Problem to work on:
Could you please reproduce the entries exactly, leaving out any pictures?
━━━━━ Data records
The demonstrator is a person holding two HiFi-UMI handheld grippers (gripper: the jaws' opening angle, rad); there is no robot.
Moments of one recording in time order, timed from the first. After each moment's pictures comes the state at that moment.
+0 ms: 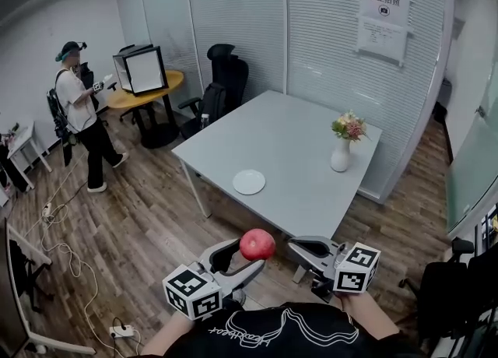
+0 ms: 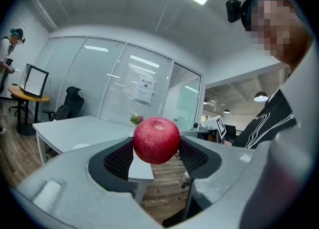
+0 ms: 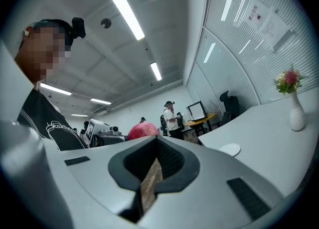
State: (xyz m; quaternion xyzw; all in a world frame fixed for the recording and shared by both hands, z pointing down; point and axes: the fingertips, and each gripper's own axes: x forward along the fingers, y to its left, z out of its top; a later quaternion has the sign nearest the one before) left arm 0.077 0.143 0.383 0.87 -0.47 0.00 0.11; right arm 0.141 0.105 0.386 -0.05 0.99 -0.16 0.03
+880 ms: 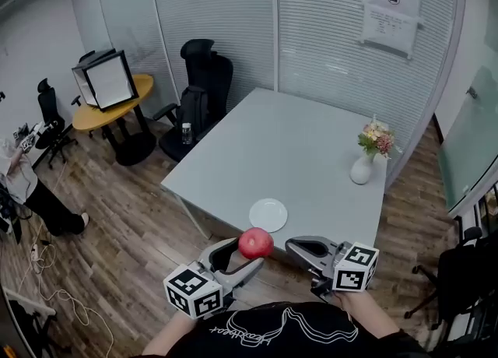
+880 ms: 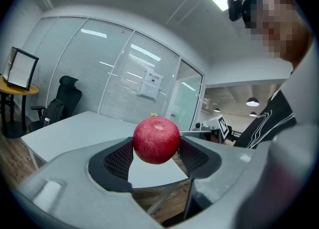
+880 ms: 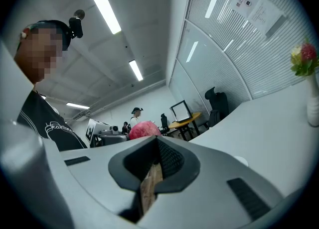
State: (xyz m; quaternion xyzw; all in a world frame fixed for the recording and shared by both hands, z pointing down) left arm -0.146 -0.070 0.388 0.90 -0.40 0.02 0.15; right arm -0.074 -0.093 0.394 -0.14 0.97 -0.21 0.03
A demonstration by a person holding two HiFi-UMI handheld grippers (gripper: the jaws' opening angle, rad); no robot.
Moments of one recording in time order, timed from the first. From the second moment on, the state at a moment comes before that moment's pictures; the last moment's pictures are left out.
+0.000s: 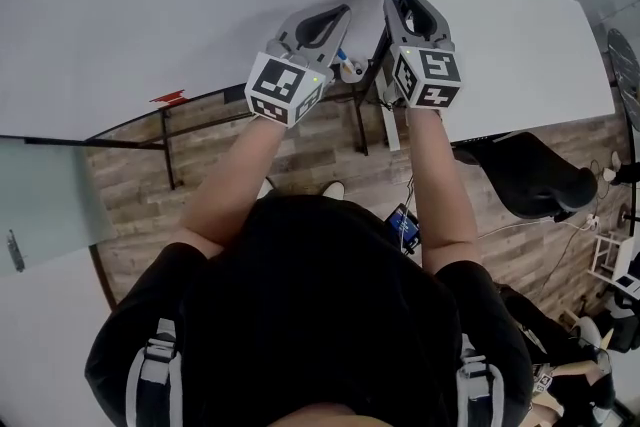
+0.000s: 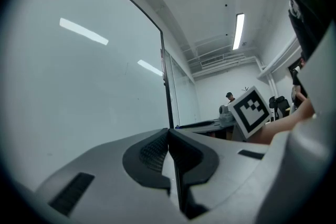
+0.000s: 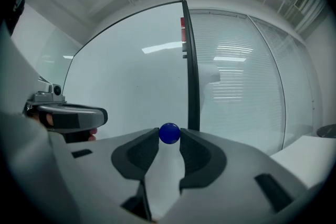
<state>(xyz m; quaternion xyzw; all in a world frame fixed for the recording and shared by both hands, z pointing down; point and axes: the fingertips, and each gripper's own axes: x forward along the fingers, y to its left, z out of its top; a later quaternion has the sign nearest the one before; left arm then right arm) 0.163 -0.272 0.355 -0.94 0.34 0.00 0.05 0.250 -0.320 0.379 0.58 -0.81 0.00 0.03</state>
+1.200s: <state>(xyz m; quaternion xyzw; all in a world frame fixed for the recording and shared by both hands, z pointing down) 0.171 -0.288 0.367 -0.94 0.34 -0.01 0.04 0.255 -0.351 0.394 0.61 -0.79 0.00 0.04</state>
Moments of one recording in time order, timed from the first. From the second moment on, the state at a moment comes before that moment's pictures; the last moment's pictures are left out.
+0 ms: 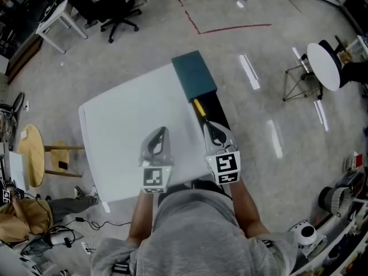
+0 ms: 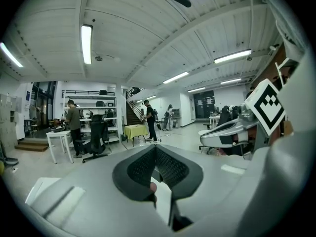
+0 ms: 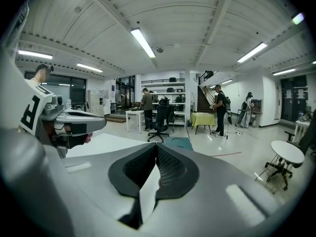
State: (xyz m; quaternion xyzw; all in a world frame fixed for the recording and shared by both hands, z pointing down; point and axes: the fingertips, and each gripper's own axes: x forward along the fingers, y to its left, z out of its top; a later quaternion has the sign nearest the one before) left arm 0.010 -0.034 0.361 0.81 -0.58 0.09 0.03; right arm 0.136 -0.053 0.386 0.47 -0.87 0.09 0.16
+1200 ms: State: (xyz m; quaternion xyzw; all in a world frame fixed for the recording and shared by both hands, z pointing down) left arm 0.033 -0.002 0.354 0.82 -0.57 0.09 0.02; right arm 0.156 -0.016 0.388 0.47 -0.86 0.09 0.16
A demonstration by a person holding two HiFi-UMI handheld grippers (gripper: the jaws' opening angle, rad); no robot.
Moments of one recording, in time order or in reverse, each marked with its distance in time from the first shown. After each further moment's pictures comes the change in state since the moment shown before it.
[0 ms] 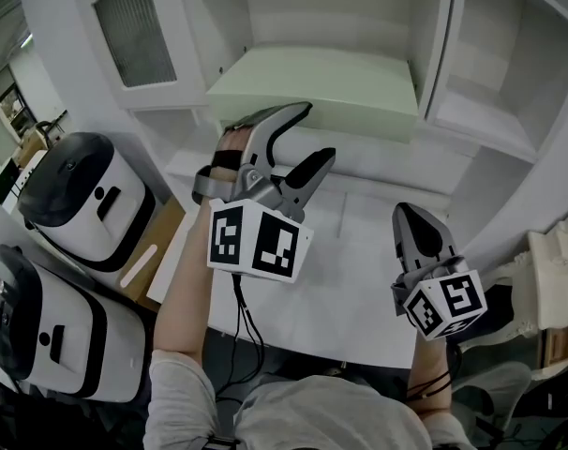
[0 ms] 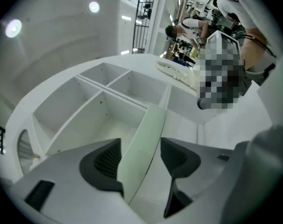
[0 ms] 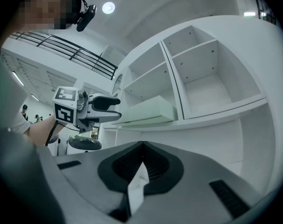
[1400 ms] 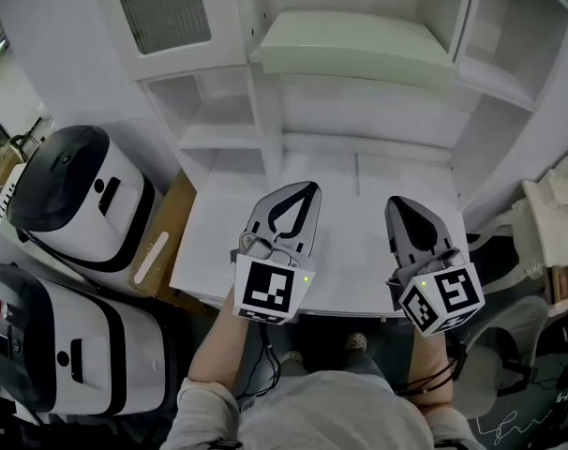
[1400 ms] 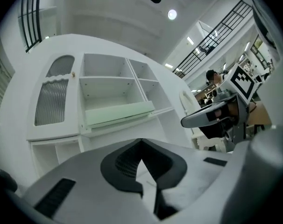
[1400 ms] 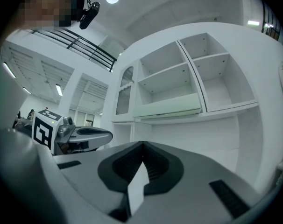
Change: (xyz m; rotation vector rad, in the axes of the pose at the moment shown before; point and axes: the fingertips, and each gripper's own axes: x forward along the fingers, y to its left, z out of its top) left arm -0.157 -0.076 -0.092 -0.745 -0.075 -0.058; right arm -0.010 0.156 -0.020 -0.018 0.073 -0.100
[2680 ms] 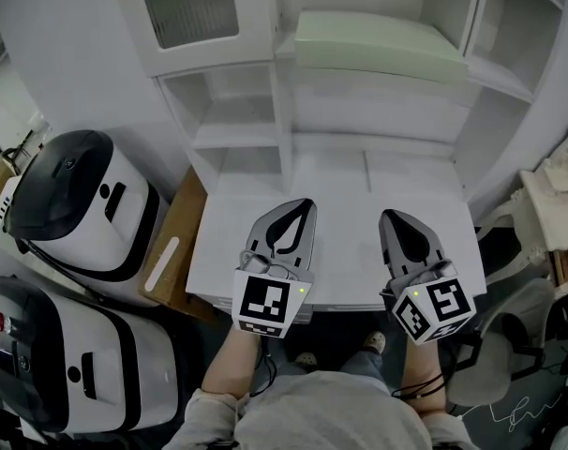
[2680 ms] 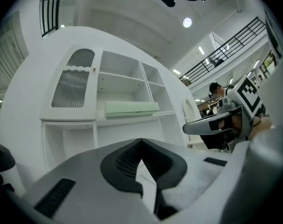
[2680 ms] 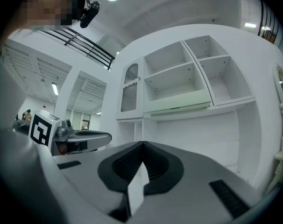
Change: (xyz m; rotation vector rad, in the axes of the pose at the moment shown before) left arm -0.070 0.029 -0.034 -0.165 -0.012 -0.009; right arm 0.002 0.080 -0.021 0.020 0.013 -0.052
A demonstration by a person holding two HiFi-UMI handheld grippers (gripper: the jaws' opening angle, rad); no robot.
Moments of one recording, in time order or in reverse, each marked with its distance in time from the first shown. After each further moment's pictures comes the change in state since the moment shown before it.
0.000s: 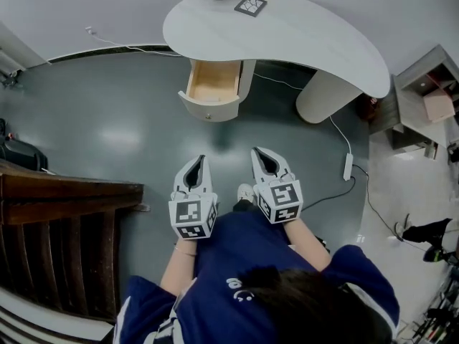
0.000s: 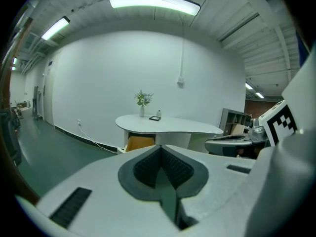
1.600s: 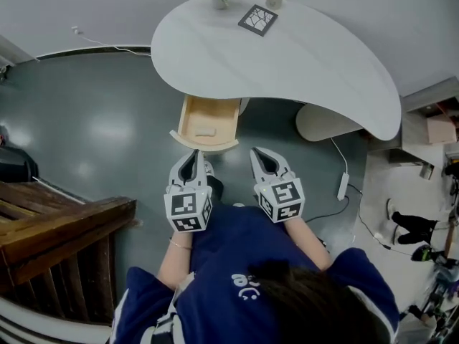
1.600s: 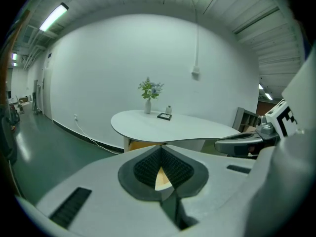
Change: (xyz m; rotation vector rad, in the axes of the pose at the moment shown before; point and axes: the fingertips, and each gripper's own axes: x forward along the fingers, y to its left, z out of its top) left arm 0.201 0.077 0.042 -0.057 0.067 0.036; right arm 0.172 -0.102 0.042 0.000 0.112 0.051
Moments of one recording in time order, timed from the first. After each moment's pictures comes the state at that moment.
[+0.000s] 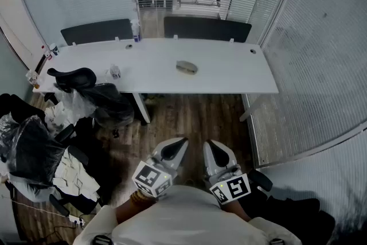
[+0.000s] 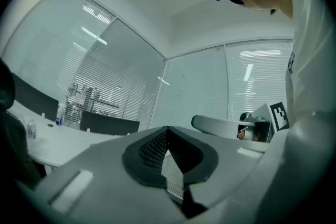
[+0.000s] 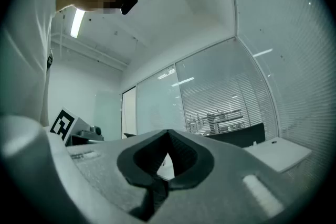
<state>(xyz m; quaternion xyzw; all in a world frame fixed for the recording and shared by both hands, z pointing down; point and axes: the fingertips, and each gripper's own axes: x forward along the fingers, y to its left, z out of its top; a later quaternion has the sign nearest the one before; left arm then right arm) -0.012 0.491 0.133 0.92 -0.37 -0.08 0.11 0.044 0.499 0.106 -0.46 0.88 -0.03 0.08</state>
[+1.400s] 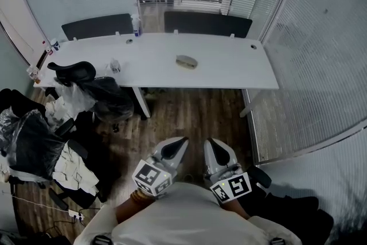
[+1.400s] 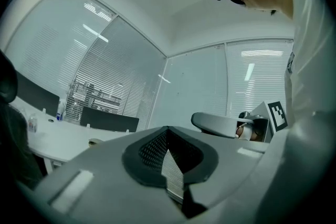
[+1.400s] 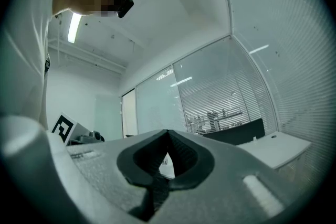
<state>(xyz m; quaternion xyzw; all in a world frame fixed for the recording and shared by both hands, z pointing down) 0.003 0.507 0.143 0.92 -0.37 -0.07 0.12 0.062 0.513 0.112 -0.46 0.88 -0.05 0.09</state>
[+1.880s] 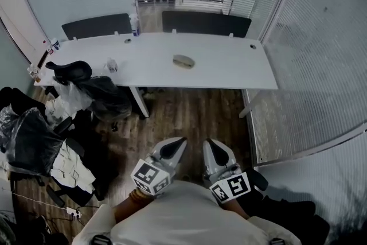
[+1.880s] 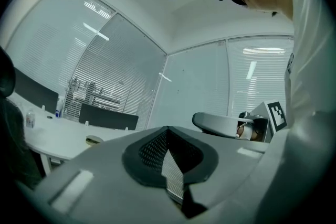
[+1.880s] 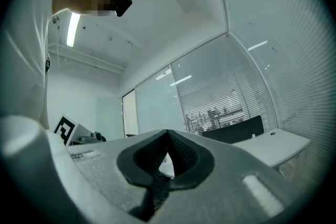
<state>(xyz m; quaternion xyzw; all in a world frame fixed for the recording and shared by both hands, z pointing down) 0.037 0.502 0.156 0.92 -0.38 -0.06 0.13 0.098 0.508 0.126 -0.45 0.89 -0.06 0.09</state>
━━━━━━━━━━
Task result:
The demonstrator is a person holding two HiFi-UMI handheld grippers (gripper: the jaws' opening angle, rad); there is no robot.
Moments of one recording in time order, timed from the first. After each moment's pictures comes the state at that moment.
+0 ms: 
+0 ms: 
+0 ms: 
State: (xyz m; quaternion xyzw; all in a world frame fixed for the recording and shared by both hands, z pointing down; point and axes: the fingertips, and each gripper's own axes: x forward along the fingers, y to its left, z out of its top; a later quaternion has the sign nearest the one before) left arm 0.077 0.143 0.383 0.87 -0.47 0.00 0.11; right arm 0.141 0.105 0.386 -0.05 0.99 -0.16 0.03
+880 ms: 
+880 ms: 
+880 ms: 
State: (xyz m; quaternion xyzw; all in a world frame fixed for the recording and shared by both hands, z pointing down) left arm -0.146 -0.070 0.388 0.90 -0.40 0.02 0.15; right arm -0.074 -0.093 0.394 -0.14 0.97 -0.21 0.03
A demonstration by a person holding two HiFi-UMI handheld grippers (gripper: the jaws' opening angle, rad); no robot.
Moments of one recording in time order, timed from the first. From the second moment on, the state at a moment comes before that moment's pictures; the last moment's pictures are left out.
+0.000s: 
+0.000s: 
+0.000s: 
<state>(xyz m; quaternion xyzw; all in a world frame fixed for the recording and shared by both hands, z pointing down; point and axes: the fingertips, and each gripper's own axes: x forward along the fingers, y to its left, z out of its top; a later quaternion has the sign nearest the one before; left arm then right arm) 0.163 -0.272 0.355 -0.94 0.34 0.00 0.05 0.250 -0.320 0.379 0.58 -0.81 0.00 0.03</state>
+1.200s: <state>(xyz m; quaternion xyzw; all in a world frame fixed for the recording and shared by both hands, z pointing down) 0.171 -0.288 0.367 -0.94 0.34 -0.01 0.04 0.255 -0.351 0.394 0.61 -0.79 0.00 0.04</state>
Moments of one recording in time order, timed from the first. From the second moment on, the state at a moment comes before that moment's pictures; the last moment's pictures are left out.
+0 ms: 
+0 ms: 
+0 ms: 
State: (xyz m; quaternion xyzw; all in a world frame fixed for the recording and shared by both hands, z pointing down; point and axes: the fingertips, and each gripper's own axes: x forward along the fingers, y to its left, z out of its top; a later quaternion has the sign nearest the one before) left arm 0.010 -0.034 0.361 0.81 -0.58 0.09 0.03; right arm 0.136 -0.053 0.386 0.47 -0.87 0.09 0.16
+1200 ms: State: (xyz m; quaternion xyzw; all in a world frame fixed for the recording and shared by both hands, z pointing down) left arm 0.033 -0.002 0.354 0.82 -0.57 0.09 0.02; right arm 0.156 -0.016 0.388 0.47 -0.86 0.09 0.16
A demonstration by a person holding two HiFi-UMI handheld grippers (gripper: the jaws' opening angle, rad); no robot.
Moments of one recording, in time order or in reverse, each marked with its distance in time from the first shown. After each further moment's pictures comes the change in state since the moment shown before it.
[0 ms] 
[0 ms] 
[0 ms] 
[1400 ms] 
[1400 ms] 
[1400 ms] 
Change: (xyz m; rotation vector rad, in the axes of the pose at the moment shown before; point and axes: the fingertips, and each gripper's own axes: x forward along the fingers, y to its left, z out of its top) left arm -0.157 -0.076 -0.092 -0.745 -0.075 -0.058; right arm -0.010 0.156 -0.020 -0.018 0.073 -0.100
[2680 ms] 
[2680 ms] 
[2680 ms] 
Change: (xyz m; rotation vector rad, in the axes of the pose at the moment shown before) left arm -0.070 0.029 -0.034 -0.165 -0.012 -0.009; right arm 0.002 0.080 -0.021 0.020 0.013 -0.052
A demonstration by a person holding two HiFi-UMI handheld grippers (gripper: the jaws' opening angle, rad); no robot.
Moments of one recording, in time order or in reverse, each marked with its distance in time from the first shown. After each further moment's pictures comes the change in state since the moment shown before it.
0.000s: 
0.000s: 
1.600s: 
1.600s: 
Change: (xyz m; rotation vector rad, in the axes of the pose at the moment shown before; point and axes: the fingertips, and each gripper's own axes: x forward along the fingers, y to its left, z out of its top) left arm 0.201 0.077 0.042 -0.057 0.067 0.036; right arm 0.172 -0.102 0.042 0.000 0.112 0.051
Moments of one recording in time order, timed from the first. After each moment's pictures comes the state at that moment.
[+0.000s] 
[+0.000s] 
[+0.000s] 
<state>(xyz m; quaternion xyzw; all in a world frame fixed for the recording and shared by both hands, z pointing down; point and axes: the fingertips, and each gripper's own axes: x forward along the fingers, y to its left, z out of its top; a later quaternion has the sign nearest the one before; left arm then right arm) -0.012 0.491 0.133 0.92 -0.37 -0.08 0.11 0.044 0.499 0.106 -0.46 0.88 -0.03 0.08</state>
[+1.400s] 
[+1.400s] 
[+1.400s] 
<state>(xyz m; quaternion xyzw; all in a world frame fixed for the recording and shared by both hands, z pointing down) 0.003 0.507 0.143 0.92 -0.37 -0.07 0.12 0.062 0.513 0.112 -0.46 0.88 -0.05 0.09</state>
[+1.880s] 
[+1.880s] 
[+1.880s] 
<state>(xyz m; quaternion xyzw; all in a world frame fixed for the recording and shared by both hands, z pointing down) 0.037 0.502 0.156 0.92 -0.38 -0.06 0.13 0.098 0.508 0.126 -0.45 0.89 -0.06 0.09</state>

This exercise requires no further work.